Goal of the exercise:
Go to the line in the entries below that holds "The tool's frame" and repeat exactly from there through the line that holds "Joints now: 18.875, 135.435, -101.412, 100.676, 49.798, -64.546", inclusive.

Given records:
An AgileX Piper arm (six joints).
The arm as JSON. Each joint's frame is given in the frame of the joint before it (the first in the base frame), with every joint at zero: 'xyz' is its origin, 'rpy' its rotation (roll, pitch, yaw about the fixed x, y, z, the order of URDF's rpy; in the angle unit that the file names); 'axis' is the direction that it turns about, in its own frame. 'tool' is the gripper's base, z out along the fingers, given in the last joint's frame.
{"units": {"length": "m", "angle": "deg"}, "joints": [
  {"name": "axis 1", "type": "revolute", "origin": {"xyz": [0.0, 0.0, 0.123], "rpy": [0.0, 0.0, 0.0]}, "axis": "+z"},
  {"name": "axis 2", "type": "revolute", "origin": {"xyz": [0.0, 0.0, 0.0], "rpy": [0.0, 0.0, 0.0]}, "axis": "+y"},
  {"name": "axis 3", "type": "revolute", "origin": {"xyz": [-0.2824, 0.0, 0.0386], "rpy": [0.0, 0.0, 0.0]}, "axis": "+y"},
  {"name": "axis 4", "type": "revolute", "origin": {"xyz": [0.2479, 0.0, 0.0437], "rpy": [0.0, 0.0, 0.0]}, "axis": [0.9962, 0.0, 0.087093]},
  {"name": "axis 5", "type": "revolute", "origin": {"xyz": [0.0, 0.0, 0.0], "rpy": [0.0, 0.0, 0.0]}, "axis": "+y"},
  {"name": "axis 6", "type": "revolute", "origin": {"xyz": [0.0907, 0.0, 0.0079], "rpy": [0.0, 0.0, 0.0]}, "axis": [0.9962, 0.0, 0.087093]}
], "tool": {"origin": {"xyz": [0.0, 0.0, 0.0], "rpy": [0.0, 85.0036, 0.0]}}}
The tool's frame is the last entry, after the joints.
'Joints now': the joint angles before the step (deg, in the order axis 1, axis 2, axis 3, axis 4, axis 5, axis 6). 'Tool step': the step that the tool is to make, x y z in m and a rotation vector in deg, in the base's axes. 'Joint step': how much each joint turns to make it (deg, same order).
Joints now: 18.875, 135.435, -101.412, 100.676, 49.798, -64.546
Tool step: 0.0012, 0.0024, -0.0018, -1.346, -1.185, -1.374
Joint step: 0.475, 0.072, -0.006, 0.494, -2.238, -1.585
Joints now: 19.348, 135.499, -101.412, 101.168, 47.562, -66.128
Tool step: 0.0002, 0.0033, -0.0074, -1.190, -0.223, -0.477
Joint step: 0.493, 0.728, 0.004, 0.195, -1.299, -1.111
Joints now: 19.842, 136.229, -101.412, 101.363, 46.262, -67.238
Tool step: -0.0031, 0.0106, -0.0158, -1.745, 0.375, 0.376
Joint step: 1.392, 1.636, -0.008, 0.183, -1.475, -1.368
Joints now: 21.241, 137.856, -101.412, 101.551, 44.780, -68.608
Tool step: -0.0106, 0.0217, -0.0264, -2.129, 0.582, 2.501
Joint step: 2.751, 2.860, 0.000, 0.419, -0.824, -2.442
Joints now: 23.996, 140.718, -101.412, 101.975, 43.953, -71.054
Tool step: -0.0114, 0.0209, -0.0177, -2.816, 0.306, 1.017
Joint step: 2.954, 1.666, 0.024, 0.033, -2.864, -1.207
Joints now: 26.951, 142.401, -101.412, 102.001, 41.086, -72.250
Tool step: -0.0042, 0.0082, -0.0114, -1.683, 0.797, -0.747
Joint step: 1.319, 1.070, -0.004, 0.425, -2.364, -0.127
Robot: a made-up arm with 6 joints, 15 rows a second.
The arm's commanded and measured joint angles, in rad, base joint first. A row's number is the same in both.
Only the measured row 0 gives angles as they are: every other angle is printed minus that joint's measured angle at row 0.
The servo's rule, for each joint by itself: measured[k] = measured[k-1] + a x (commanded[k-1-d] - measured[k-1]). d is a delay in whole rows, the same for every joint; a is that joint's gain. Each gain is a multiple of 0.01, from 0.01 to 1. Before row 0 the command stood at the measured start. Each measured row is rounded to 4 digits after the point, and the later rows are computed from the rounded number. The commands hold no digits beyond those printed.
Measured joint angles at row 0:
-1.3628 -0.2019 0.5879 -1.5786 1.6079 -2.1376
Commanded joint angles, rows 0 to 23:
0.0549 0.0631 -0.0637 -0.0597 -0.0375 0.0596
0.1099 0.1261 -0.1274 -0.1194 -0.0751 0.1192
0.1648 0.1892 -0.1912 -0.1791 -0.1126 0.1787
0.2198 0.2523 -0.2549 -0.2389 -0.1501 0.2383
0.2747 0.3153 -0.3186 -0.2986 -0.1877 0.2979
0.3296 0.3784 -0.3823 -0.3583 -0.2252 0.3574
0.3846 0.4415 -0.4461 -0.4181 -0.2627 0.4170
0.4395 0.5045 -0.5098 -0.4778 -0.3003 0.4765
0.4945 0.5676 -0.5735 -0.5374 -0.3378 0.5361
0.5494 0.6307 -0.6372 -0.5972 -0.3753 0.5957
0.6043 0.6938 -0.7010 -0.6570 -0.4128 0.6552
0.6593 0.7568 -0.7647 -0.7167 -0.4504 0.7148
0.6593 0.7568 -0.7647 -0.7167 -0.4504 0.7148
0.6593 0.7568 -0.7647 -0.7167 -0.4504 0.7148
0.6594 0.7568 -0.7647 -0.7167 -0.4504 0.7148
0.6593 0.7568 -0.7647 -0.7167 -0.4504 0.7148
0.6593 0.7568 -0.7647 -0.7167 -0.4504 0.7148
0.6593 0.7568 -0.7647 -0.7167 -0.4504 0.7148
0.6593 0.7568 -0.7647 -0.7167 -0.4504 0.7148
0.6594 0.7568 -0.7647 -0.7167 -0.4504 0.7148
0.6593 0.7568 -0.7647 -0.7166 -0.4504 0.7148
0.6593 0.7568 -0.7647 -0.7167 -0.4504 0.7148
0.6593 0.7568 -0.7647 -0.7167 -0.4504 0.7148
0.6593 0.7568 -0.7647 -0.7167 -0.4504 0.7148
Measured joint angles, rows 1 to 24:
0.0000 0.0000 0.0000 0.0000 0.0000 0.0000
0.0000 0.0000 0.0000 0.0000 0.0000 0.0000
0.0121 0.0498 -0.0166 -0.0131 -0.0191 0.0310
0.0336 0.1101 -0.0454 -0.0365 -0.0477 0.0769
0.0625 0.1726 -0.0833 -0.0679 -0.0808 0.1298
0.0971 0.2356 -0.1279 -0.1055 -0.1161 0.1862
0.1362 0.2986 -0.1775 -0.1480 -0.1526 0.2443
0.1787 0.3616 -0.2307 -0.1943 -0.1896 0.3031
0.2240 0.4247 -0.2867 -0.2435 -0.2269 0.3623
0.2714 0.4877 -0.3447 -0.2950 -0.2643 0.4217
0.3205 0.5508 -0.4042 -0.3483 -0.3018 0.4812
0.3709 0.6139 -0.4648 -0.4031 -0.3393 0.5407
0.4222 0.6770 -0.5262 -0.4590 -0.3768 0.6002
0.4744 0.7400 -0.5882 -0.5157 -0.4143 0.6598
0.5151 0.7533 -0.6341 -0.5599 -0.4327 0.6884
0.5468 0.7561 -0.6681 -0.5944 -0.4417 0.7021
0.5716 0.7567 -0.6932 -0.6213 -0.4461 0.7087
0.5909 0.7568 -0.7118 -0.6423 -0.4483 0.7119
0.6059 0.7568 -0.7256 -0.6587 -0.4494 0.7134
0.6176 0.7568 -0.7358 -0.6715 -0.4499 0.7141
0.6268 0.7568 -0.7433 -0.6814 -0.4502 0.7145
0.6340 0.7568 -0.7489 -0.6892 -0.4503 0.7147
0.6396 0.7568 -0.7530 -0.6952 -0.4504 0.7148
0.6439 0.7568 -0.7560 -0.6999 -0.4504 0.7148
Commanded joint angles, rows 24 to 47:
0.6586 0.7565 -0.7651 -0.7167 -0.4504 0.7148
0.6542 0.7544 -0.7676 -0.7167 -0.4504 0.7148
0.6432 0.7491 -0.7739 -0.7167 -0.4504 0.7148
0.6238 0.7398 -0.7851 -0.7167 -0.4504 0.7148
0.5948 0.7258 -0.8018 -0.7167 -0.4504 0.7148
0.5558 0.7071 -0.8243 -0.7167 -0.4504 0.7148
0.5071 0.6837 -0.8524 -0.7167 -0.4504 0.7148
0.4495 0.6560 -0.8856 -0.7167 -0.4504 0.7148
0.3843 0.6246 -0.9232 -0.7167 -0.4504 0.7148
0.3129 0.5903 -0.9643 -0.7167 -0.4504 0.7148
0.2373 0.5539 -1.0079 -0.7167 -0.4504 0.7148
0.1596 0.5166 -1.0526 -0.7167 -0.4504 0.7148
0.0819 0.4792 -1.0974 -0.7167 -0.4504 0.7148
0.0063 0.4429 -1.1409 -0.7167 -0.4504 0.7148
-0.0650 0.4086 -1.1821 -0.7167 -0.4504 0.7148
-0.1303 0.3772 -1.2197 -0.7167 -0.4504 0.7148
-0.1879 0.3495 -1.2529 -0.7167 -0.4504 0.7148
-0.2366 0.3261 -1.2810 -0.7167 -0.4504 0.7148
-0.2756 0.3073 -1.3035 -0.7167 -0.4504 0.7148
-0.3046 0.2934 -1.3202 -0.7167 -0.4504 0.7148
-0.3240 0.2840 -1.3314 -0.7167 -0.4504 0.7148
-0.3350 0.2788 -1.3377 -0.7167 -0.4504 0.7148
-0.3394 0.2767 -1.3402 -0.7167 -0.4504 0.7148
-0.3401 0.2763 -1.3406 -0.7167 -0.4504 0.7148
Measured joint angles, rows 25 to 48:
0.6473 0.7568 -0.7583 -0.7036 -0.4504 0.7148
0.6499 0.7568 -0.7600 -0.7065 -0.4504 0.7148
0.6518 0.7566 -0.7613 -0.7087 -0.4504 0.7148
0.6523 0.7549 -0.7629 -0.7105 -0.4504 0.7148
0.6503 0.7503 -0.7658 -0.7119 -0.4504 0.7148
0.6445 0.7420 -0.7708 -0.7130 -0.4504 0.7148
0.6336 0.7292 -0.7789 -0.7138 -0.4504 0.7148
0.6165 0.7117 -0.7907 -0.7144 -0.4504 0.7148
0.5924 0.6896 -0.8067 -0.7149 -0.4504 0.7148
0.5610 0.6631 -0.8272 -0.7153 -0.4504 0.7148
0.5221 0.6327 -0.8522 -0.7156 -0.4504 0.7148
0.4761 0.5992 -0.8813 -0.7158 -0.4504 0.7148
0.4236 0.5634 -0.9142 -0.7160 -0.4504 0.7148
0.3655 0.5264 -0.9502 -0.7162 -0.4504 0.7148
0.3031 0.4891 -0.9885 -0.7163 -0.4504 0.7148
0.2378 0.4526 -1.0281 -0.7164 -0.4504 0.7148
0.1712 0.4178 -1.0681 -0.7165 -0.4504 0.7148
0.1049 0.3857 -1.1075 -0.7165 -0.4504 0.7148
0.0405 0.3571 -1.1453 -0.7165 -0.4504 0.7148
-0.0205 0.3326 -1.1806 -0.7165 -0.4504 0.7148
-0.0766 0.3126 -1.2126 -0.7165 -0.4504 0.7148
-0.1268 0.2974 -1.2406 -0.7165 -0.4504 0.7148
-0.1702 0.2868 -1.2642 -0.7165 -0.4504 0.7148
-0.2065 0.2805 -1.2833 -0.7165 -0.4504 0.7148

Answer to the exercise:
The tool's frame is the last entry, after the joints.
'Joints now': the joint angles before the step (deg, in the order axis 1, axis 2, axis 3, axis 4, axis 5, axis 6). 'Tool step': the step that the tool is to make, x y z in m and a rotation vector in deg, in the base's axes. 'Joint step': how much each joint turns to make it (deg, same order).
Joints now: 18.875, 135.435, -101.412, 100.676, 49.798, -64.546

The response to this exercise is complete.